The records
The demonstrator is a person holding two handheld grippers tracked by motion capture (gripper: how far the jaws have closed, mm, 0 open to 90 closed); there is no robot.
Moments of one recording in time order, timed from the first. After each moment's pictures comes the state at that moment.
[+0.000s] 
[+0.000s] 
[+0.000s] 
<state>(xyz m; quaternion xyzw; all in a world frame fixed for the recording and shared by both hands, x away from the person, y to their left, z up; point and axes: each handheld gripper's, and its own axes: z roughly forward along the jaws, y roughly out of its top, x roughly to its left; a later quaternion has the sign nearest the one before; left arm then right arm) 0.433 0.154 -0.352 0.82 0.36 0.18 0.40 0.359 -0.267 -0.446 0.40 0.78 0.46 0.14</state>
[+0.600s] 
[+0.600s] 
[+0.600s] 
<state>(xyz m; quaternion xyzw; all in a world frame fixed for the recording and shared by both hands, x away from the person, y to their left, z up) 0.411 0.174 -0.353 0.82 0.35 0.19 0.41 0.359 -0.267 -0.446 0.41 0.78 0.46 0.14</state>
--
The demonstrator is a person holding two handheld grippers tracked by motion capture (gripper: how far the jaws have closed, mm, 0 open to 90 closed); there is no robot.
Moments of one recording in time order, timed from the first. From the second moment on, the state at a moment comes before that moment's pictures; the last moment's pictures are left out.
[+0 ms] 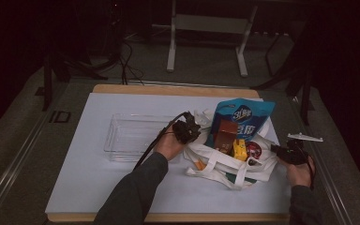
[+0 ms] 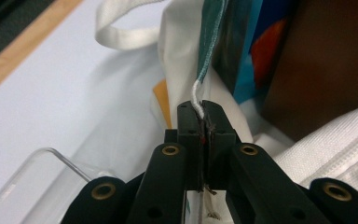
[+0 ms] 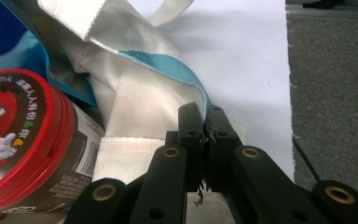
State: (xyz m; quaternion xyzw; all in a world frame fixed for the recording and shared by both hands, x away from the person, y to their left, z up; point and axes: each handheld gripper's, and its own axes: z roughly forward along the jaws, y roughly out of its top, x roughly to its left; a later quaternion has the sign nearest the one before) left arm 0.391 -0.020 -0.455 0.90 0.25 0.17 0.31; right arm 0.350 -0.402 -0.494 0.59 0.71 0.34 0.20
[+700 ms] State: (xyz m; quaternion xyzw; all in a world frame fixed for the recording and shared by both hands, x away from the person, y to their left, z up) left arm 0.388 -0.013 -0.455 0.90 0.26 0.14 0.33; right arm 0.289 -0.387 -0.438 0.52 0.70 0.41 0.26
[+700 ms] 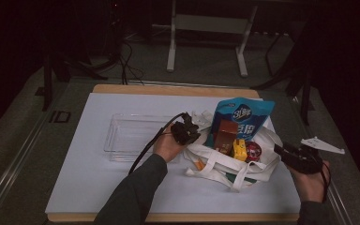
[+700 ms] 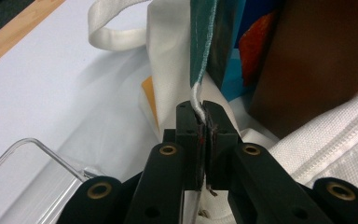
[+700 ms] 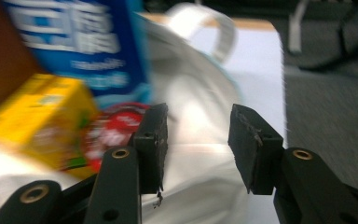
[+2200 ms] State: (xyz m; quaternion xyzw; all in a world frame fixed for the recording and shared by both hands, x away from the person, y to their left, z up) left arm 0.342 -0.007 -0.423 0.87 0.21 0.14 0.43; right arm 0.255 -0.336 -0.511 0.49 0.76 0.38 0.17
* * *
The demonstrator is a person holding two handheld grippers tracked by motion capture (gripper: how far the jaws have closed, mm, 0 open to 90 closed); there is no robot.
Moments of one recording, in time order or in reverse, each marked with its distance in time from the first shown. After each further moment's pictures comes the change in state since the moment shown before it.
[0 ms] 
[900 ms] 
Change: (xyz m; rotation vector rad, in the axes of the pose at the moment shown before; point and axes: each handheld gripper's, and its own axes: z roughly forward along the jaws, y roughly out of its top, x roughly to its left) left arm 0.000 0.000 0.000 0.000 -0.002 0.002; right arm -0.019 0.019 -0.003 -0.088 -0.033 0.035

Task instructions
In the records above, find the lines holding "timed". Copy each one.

Response for this exercise
Moments of one recording in time order, timed from the first. After each moment's pictures comes the state at that moment.
Moments of one recording in time order, timed from the first. From the second moment on, the state at a moment comes before that moment's pictures; the last moment's pictures are left out.

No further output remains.